2. Configuring the VLAN on Ubiquiti UniFi Switches

  1. Log in to UniFi Controller
    • Navigate to your UniFi Controller and log in.
    • Go to Settings > Networks.
  2. Create a New VLAN Network
    • Click Create New Network.
    • Name the network (e.g., “Guest VLAN”).
    • Set the Network Type to VLAN Only.
    • Enter the same VLAN ID you created on the Zyxel router (e.g., VLAN ID 10).
  3. Apply VLAN to Switch Ports
    • Go to Devices and select your UniFi Switch.
    • Click on the port that connects to the Zyxel Flex 100 router (uplink port).
    • Set the Port Profile to All (to carry all VLANs including the one you created) or choose the specific VLAN ID (e.g., “Guest VLAN”) for access ports.
    • Click Apply.

3. Assigning the VLAN to an SSID on UniFi Access Points

  1. Log in to UniFi Controller
    • In the UniFi Controller dashboard, go to Settings > WiFi.
  2. Create a New SSID
    • Click Create New WiFi Network.
    • Name the SSID (e.g., “Guest WiFi”).
    • Choose WPA2 as the security type and set a password.
  3. Assign VLAN to the SSID
    • Scroll down to the Advanced Options section of the SSID configuration.
    • Toggle Use VLAN and enter the VLAN ID (e.g., VLAN ID 10).
    • This will ensure that any device connecting to this SSID will be assigned to the VLAN 10 network.
  4. Apply and Save Configuration
    • Click Save to apply the changes.

4. Testing the VLAN with DHCP Setup

  1. Verify on Zyxel Router
    • In the Zyxel Flex 100 interface, go to Configuration > Monitor > DHCP Table.
    • Check if devices connected to the VLAN via SSID are getting IP addresses in the range you set (e.g., 192.168.10.100 to 192.168.10.200).
  2. Verify on UniFi Controller
    • In the UniFi Controller, go to Devices > UniFi Switches and Access Points.
    • Check that the ports connected to the VLAN and SSID show the correct VLAN assignments.
  3. Test Devices
    • Connect a device to the “Guest WiFi” SSID.
    • Check that the device receives an IP address in the 192.168.10.x range and can access the internet or network resources as per your network policies.
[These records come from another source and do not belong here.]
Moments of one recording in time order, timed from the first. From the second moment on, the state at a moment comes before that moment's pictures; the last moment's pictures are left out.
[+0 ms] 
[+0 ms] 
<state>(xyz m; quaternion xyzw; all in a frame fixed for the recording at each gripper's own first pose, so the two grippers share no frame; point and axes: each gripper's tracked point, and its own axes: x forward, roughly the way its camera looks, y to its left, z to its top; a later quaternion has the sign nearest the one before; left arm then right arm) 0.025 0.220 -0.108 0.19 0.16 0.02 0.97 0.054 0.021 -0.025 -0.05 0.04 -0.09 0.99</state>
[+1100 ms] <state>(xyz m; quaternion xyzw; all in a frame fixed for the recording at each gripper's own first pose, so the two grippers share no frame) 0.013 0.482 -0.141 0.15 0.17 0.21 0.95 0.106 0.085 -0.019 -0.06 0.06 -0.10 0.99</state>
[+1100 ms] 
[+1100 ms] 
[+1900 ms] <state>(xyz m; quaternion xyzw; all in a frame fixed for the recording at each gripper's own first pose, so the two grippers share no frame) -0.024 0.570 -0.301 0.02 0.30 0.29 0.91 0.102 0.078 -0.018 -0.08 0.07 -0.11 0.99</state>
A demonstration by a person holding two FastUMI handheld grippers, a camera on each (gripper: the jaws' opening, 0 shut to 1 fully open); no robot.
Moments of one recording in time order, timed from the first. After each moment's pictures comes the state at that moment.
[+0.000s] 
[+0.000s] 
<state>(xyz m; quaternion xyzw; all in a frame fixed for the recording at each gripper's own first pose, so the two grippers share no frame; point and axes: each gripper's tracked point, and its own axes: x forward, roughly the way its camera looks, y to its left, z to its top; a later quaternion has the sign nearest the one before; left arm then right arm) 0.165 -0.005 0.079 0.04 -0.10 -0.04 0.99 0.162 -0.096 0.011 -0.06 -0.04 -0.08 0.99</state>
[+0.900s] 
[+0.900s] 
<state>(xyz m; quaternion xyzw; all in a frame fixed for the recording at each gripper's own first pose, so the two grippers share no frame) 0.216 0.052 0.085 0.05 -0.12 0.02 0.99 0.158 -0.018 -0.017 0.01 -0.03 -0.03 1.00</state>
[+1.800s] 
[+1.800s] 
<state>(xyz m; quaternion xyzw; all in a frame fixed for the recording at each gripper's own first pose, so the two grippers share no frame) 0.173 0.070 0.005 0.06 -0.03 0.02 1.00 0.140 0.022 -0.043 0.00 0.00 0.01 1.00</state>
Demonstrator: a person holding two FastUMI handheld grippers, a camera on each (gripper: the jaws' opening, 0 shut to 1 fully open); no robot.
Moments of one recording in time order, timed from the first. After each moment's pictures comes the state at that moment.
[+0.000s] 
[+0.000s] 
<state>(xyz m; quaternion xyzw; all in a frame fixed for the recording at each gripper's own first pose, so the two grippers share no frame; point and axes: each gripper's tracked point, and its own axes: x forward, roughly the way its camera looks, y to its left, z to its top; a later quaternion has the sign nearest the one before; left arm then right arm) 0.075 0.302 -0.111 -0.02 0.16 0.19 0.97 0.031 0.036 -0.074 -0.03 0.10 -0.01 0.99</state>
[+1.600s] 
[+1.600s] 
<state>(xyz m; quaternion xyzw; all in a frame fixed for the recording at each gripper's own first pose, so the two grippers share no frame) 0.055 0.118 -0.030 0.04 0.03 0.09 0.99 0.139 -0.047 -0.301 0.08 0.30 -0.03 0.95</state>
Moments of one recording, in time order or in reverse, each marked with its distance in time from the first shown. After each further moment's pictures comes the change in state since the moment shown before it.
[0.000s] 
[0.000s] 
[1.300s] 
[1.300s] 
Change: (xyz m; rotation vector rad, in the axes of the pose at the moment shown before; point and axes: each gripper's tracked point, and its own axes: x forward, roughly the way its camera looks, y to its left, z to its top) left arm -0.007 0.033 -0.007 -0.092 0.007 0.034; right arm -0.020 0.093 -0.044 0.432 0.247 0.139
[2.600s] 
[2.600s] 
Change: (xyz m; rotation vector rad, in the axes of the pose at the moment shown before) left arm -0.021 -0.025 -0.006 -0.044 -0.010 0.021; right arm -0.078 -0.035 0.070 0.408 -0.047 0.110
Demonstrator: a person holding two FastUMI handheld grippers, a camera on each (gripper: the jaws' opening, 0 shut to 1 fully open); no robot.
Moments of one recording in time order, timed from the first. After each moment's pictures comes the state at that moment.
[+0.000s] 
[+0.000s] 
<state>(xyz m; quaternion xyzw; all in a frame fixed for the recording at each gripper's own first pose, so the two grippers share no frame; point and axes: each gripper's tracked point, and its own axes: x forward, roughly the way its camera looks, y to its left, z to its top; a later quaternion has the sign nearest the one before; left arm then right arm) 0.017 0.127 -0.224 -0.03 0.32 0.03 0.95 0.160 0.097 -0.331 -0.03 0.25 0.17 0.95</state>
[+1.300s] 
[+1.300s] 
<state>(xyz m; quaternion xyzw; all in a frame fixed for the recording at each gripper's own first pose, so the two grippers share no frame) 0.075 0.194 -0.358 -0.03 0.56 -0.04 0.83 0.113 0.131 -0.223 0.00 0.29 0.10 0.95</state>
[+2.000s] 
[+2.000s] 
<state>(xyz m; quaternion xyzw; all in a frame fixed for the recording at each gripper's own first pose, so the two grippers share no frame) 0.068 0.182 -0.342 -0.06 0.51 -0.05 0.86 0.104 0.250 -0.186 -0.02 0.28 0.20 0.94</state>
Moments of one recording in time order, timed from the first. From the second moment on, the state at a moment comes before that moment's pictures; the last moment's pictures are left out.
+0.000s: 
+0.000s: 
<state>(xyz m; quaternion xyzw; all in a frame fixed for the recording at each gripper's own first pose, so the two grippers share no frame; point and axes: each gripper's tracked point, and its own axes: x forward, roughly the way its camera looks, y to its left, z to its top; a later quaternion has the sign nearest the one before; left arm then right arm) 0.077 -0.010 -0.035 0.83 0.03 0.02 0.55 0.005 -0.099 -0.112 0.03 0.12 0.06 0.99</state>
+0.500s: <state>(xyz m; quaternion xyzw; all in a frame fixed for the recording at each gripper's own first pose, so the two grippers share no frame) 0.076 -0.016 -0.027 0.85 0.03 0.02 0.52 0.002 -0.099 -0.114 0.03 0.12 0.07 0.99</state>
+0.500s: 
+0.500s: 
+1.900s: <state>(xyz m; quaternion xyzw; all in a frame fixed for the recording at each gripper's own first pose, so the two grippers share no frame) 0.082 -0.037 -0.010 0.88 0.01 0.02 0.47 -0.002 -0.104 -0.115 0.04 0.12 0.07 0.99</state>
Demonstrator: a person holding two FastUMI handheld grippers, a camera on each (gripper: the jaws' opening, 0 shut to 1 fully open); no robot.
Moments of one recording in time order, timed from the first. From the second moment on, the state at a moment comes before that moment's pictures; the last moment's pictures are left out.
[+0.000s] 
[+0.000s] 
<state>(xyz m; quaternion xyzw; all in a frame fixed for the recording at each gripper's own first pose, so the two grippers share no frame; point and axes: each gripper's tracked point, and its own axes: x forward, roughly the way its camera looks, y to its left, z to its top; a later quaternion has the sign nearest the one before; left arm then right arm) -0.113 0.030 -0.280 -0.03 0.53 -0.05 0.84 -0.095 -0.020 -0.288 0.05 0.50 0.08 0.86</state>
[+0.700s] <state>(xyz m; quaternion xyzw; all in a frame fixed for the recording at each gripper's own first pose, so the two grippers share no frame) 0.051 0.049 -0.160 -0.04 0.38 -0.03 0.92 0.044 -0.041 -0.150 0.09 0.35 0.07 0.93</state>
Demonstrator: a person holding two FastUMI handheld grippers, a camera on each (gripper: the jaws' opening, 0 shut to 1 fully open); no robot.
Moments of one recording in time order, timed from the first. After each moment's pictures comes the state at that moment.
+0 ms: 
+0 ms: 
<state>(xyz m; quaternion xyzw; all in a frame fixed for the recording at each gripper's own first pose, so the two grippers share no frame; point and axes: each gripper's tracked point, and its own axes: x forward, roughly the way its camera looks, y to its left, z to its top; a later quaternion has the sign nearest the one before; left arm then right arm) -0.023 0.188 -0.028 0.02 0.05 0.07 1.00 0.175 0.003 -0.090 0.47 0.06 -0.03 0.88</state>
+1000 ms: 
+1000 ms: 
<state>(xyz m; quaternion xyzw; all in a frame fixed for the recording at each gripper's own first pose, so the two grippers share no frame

5. Optional: Set Firewall Rules for VLAN Segmentation

  1. Create Firewall Rules on Zyxel Router
    • To isolate VLAN traffic or set custom security rules, go to Configuration > Security Policy.
    • Add rules such as:
      • Block traffic between the Guest VLAN (VLAN 10) and your main network (VLAN 1).
      • Allow only internet traffic for devices on VLAN 10.
    • Save and apply the rules.

Conclusion

With this setup, you have successfully created a VLAN with DHCP enabled on a /24 subnet. The VLAN is configured on the Zyxel Flex 100 router, extended across UniFi switches, and assigned to a specific SSID for Wi-Fi clients via UniFi Access Points. The setup ensures that devices connected to the “Guest WiFi” SSID will be routed to the correct VLAN and receive IP addresses within the configured range.